There is a common misconception across communities that in order to grow, you must leave behind all your traditions. But growth and tradition are not mutually exclusive. Your community is able to thrive and succeed while maintaining your most valued traditions. With the correct approach, bringing your traditions forward can not only maintain your foundation and identity as a community, but welcome in the new generations in support of collective success.
People have a tendency to believe that in order to have growth within and as a community, you must eliminate traditions. Alternatively, to undermine growth, you must keep traditions. However, in reality, the best way to perceive traditions is to acknowledge them and work towards finding ways to build and grow with and around them. To ignore your traditions is to lose a part of who you are, to lose part of your identity. Rather than viewing these traditions as something that is hindering or holding you back, see their value and learn from them. You have the unique ability to bring together the old with the new to create a community that is part of each other as much as it is its own entity standing strong within the larger economic picture. If you don’t find ways to grow with them, your traditions will die out because there will be no one to hold onto them, to nurture them, and to feed them.

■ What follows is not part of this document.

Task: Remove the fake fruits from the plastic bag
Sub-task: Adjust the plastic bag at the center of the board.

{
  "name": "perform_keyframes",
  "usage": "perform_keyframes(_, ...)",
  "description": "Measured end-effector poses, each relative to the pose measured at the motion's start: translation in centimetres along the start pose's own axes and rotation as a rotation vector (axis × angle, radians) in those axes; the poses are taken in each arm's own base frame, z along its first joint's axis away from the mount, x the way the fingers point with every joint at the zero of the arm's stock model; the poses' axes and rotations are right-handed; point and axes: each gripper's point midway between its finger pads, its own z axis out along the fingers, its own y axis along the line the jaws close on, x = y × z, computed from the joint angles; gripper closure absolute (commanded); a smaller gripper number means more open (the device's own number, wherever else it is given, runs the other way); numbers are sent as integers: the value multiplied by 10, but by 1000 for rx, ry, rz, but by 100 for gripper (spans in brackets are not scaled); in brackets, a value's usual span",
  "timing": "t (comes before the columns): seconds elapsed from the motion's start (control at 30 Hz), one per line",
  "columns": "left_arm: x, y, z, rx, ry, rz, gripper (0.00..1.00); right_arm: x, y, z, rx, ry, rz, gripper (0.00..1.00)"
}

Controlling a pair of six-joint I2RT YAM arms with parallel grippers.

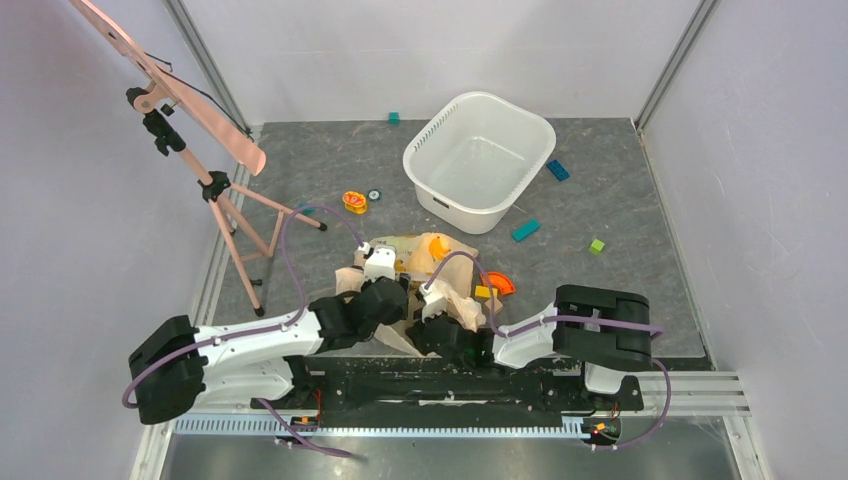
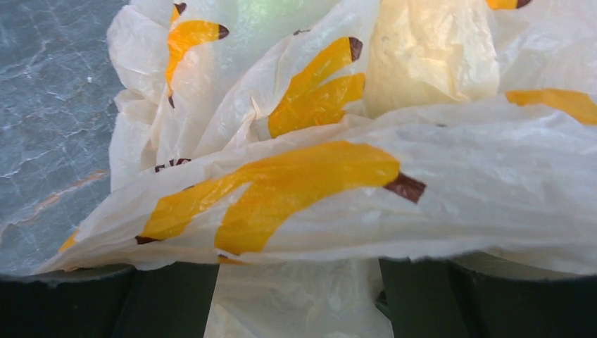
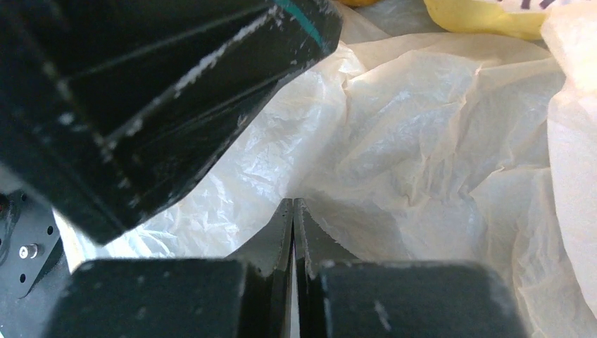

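Note:
The plastic bag (image 1: 440, 262), thin and peach-beige with yellow banana prints, lies crumpled on the mat just ahead of both arms. My left gripper (image 2: 299, 282) is open: its dark fingers (image 2: 169, 299) stand wide apart, with bag (image 2: 296, 183) film lying over and between them. A green fruit (image 2: 274, 10) glows through the film at the top. My right gripper (image 3: 293, 205) is shut, and creases of the bag (image 3: 422, 141) gather at its tips. Part of a yellow fruit (image 3: 486, 17) shows past the bag. In the top view both grippers, left (image 1: 383, 250) and right (image 1: 440, 280), reach into the bag.
A white tub (image 1: 480, 160) stands behind the bag. A pink tripod (image 1: 230, 215) stands at the left. An orange flower-shaped disc (image 1: 354, 201), teal blocks (image 1: 525, 230) (image 1: 558, 170) and a green block (image 1: 596, 246) lie about the mat. The left arm's black body (image 3: 141, 105) looms over the right wrist view.

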Motion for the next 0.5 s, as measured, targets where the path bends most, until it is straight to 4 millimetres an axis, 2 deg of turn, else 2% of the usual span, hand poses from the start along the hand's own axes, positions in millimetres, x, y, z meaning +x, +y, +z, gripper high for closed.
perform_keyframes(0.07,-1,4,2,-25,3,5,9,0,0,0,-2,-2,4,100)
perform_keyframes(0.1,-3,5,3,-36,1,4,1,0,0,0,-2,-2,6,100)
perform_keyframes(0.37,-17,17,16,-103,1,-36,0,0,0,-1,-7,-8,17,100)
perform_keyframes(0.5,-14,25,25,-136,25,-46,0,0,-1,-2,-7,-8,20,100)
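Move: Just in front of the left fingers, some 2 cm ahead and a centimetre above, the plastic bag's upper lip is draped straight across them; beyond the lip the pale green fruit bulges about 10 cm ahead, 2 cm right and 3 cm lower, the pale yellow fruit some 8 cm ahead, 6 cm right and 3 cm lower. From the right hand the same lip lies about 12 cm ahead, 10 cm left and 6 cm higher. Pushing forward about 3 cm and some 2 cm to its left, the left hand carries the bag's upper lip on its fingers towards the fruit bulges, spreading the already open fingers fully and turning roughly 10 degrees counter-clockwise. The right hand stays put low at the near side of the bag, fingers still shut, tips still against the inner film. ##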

One of the greatest examples of embracing tradition while demonstrating exponential growth, is the tradition of the Calgary Stampede. The Calgary Stampede is an annual rodeo, exhibition, and festival held in Calgary, Alberta. Founded in 1886, the Stampede began as an individual exhibition held by Calgary and the District Agricultural Society. In 1912, an American promoter organized the first rodeo and festival and in 1923 it merged with the Calgary Industrial Exhibition to create what we know today as the Calgary Exhibition and Stampede. The Stampede brings together thousands of volunteers from the Calgary community with the support of civic leaders and together, the event that is so strongly rooted in the identity of Calgary itself, has grown into one of the largest tourist attractions and means of revenue for the city. Instead of letting go of this over 130-year-old tradition, the city of Calgary embraced it, cared for it, and grew with it. Not only does this annual event support the community through an income brought in from the thousands of people being drawn to it from around the world, but it has built a community within the city of residents who are proud to take on this identity, even going to the lengths of referring to themselves as “Stampede City” and “Cowtown”, and naming their Canadian Football League team the Stampeders.
In contrast, you don’t need to look very far for examples of who has gotten it wrong over the years. Many community service club organizations have failed to adapt and adjust, staying too attached to their traditions without seeing the potential for growth with what they have already established. Without the willingness to build and evolve their traditions, they have failed to draw in a new and younger membership base. This loss is felt greatly in their communities, falling behind by their unwillingness to looking forward.
There is so much potential in every community to embrace their traditions and be proud of who they are and where they began while having an openness to the new and wonderful ways society has developed to bring growth and undoubted success to the people that make up who they are as a community.